■ WHAT NEEDS TO BE DONE ■
Please write out the full listing beneath this line exactly, skipping its images.

----

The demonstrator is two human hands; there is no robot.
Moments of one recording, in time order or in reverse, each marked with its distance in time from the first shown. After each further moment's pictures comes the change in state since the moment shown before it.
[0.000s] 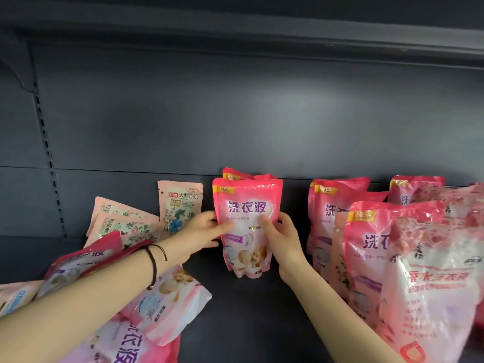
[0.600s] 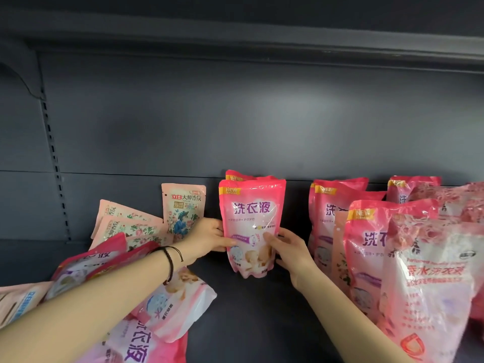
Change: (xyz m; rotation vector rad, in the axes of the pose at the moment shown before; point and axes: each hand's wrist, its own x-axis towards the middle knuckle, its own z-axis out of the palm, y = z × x) left_hand 0.013 -0.018 0.001 0.037 -0.055 0.037; right_hand -0.009 0.009 -0.016 -0.088 -0.028 0.155
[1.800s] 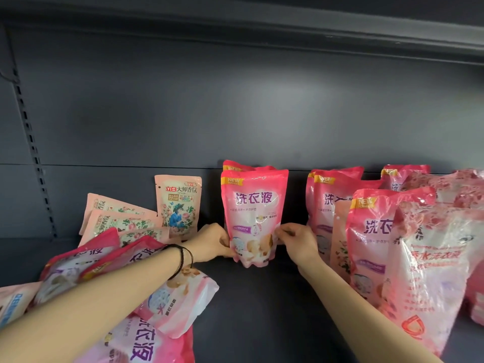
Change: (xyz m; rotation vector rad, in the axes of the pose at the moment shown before) left_hand 0.009 -0.022 0.005 0.660 -0.171 0.097; right_hand 0.025 0.022 -0.016 -0.445 0.248 -0.154
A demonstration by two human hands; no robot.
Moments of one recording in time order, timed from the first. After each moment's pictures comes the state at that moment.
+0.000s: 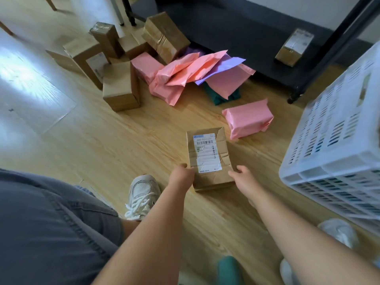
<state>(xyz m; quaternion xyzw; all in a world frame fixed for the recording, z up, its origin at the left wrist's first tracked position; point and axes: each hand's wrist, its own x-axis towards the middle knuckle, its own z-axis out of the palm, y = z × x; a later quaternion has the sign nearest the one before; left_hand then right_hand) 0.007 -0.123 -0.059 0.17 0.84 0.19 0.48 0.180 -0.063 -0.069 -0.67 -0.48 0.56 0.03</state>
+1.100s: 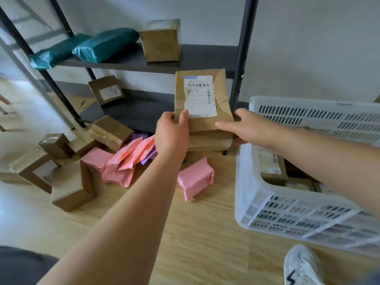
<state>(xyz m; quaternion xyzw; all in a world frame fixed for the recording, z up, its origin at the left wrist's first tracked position) 0.095 0.054 0.186 0.44 0.72 0.47 0.25 0.274 0.059 0.223 -0.60 -0.67 0.40 0.20</state>
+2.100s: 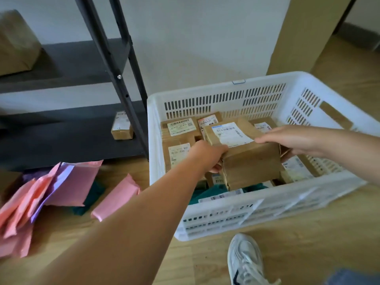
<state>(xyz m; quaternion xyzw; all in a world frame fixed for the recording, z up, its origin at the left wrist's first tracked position) 0.390 0.108 0.123 0.56 0.59 0.11 0.57 0.589 0.046 0.170 -0.76 -0.44 0.47 0.12</state>
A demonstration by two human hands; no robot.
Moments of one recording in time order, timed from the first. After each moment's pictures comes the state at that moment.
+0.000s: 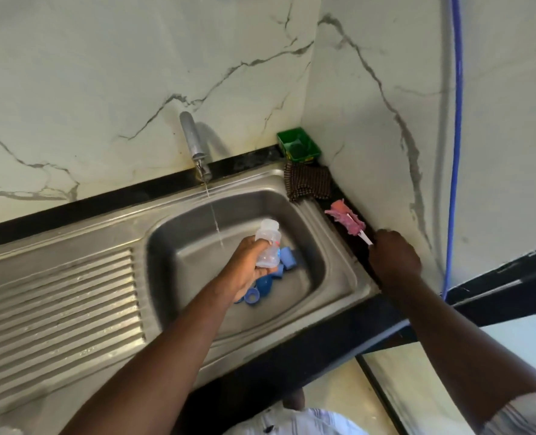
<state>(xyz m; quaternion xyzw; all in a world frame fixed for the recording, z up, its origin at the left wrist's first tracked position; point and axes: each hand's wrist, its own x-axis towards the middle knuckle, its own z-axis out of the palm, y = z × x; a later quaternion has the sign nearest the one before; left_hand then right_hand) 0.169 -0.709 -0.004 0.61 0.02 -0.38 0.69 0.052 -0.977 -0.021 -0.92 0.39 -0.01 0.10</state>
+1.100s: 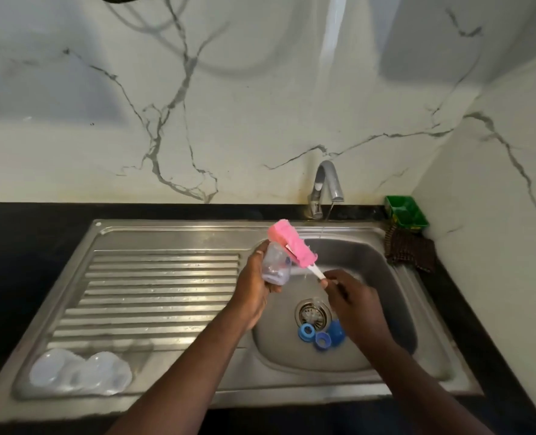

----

■ ANSWER TO THE EXERCISE ■
The demonstrator is two human hands; there is no robot.
Moments of one recording, in time order or in reverse, each marked with its distance in time from the first shown. After each further moment's pictures comes the change in state since the moment shown before it.
[0.000s] 
[0.600s] 
Change: (xyz m; rotation vector rad, in the axes of the pose at the moment shown before; point and axes: each hand's wrist, its own x-axis towards the middle knuckle, its own z-axis out of the palm, y = z × x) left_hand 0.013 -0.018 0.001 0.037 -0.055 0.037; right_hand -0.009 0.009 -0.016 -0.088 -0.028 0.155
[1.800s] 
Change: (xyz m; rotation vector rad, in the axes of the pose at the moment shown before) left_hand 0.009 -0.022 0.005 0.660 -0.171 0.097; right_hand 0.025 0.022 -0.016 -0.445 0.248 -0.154
A demonstration by two human hands; no robot.
Moments of one recording in time order, timed from the first. After each moment's pictures comes the state at that moment.
+0.000s: 
<state>(xyz m; quaternion xyzw; all in a world frame fixed for the recording, z up, its origin at the left wrist's first tracked position; point and axes: each hand's wrist, its own x-axis towards the middle knuckle, its own z-axis out of the palm, y = z × x; a later quaternion has the sign nearest the one before; left_hand then right_hand) 0.007 -0.123 -0.059 0.17 0.84 0.19 0.48 0.180 -0.063 -0.069 -0.67 -0.48 0.56 0.03</state>
+1.100s: 
<state>(xyz m; quaternion xyzw; all in a world frame fixed for the recording, z up, its origin at the left wrist's first tracked position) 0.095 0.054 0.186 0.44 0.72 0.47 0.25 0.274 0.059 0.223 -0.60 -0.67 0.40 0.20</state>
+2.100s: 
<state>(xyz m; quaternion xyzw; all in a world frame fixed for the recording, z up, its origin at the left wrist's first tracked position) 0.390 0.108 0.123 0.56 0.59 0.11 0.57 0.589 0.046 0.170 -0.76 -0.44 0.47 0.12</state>
A demonstration by two human hands; no robot.
Moments of one recording in time order, timed from the first. After each moment's pictures comes the state at that moment.
+0.000s: 
<state>(xyz m; quaternion xyzw; all in a world frame fixed for the recording, z up, its origin at the left wrist's first tracked position; point and axes: each hand's wrist, its own x-axis towards the middle knuckle, its own z-axis out of the palm, y = z × x; a later quaternion has the sign nearest the one before; left_hand then right_hand) 0.169 -0.709 -0.004 0.61 0.02 -0.38 0.69 0.052 -0.977 -0.021 -0.92 0.39 -0.01 0.10</state>
+1.100s: 

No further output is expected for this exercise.